## Midterm 2013, Q7

ribal_daniel_3H
Posts: 13
Joined: Wed Sep 21, 2016 2:58 pm

### Midterm 2013, Q7

Q7 "Calculate K and dG at 298K for the following redox reaction. Hint: Identify the two half-reactions and show a balanced equation to receive full credit
Mn^2+aq + Br2(l) ----> MnO4^-aq + Br^-(aq)

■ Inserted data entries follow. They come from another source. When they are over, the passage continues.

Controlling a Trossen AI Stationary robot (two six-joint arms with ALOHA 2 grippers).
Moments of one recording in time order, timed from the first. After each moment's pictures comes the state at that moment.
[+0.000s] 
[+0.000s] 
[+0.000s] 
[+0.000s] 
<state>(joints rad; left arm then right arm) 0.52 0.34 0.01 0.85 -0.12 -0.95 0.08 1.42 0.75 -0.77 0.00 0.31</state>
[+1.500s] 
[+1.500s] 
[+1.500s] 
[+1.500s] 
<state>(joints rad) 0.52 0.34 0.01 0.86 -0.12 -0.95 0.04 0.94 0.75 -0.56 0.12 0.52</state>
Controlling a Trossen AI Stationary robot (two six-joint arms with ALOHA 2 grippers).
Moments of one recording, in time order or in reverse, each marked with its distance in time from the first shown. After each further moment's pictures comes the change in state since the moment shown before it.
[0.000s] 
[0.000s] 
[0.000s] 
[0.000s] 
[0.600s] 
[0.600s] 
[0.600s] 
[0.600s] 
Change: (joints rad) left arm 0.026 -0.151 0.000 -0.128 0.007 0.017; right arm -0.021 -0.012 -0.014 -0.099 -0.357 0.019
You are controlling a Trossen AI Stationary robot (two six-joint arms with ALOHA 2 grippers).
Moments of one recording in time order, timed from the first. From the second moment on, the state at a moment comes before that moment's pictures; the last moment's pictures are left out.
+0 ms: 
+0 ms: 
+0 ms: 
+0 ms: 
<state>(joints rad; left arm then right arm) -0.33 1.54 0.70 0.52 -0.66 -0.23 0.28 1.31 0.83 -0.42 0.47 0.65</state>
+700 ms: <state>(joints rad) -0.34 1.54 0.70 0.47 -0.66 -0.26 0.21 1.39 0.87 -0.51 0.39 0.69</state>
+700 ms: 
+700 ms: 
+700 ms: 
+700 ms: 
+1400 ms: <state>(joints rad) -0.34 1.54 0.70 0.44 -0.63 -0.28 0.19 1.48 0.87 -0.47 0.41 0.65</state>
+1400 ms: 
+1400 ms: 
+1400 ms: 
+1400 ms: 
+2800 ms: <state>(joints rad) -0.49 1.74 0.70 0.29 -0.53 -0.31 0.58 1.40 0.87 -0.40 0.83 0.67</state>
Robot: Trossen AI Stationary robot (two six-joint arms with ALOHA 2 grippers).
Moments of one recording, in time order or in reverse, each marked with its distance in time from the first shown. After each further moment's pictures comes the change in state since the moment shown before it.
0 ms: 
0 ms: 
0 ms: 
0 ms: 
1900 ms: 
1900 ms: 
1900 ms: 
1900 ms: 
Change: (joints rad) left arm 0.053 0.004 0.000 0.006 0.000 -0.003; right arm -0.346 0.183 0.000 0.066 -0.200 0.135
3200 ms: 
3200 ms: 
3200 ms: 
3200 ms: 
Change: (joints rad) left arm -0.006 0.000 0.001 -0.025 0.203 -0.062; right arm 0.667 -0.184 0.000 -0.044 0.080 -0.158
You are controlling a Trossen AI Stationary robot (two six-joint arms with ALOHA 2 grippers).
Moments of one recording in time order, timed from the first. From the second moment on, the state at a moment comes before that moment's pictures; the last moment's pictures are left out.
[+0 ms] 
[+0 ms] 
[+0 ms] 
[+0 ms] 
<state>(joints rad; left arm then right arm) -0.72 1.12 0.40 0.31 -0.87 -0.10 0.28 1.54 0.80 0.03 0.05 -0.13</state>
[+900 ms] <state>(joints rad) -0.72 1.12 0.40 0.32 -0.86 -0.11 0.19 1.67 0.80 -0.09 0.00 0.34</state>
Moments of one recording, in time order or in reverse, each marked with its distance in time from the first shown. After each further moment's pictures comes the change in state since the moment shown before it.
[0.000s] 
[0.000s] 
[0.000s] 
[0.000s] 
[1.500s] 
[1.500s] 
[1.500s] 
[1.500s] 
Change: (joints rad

The question gives us the half reactions for MnO4 and Br2 and adds them up, but flips the half reaction for MnO4. How come MnO4 is flipped?

Thomas_Elizabeth_3A
Posts: 11
Joined: Wed Sep 21, 2016 2:57 pm

### Re: Midterm 2013, Q7

Instead of having to deal with flipping the reaction, you could use the method of Ecell=Ecathode-Eanode. With this method you just figure out which half reaction is the anode and which is the cathode. In this problem the Br reaction is the cathode and the MnO4 is the anode, so then you subtract the E values for each (1.07 for Br reaction - 1.49 for MnO4 reaction) and get -0.42 for the Ecell.

ChristineCastanon_1B
Posts: 10
Joined: Wed Sep 21, 2016 2:59 pm

### Re: Midterm 2013, Q7

MnO4 is flipped because it is the half-reduction that is being oxidized. MnO4 is loosing electrons during the reaction, making it the anode and the anode is always negative.

Alexxa_Vasquez_3B
Posts: 11
Joined: Wed Sep 21, 2016 2:58 pm

### Re: Midterm 2013, Q7

^ And with that logic, since we know that the cathode (+) is gaining electrons and the anode is giving electrons, that can help us remember that the cathode is the reduction half reaction and the anode is the oxidation half reaction. :]

ribal_daniel_3H
Posts: 13
Joined: Wed Sep 21, 2016 2:58 pm

### Re: Midterm 2013, Q7

Okay, I think I understand now. With all of the logic provided, I think I will be able to figure it out during the midterm. Thank you all :]

Fayt Sarreal 1G
Posts: 25
Joined: Fri Jul 22, 2016 3:00 am

### Re: Midterm 2013, Q7

Anyone here know if we will need to balance out the hydrogen and oxygen the half reactions for the midterm?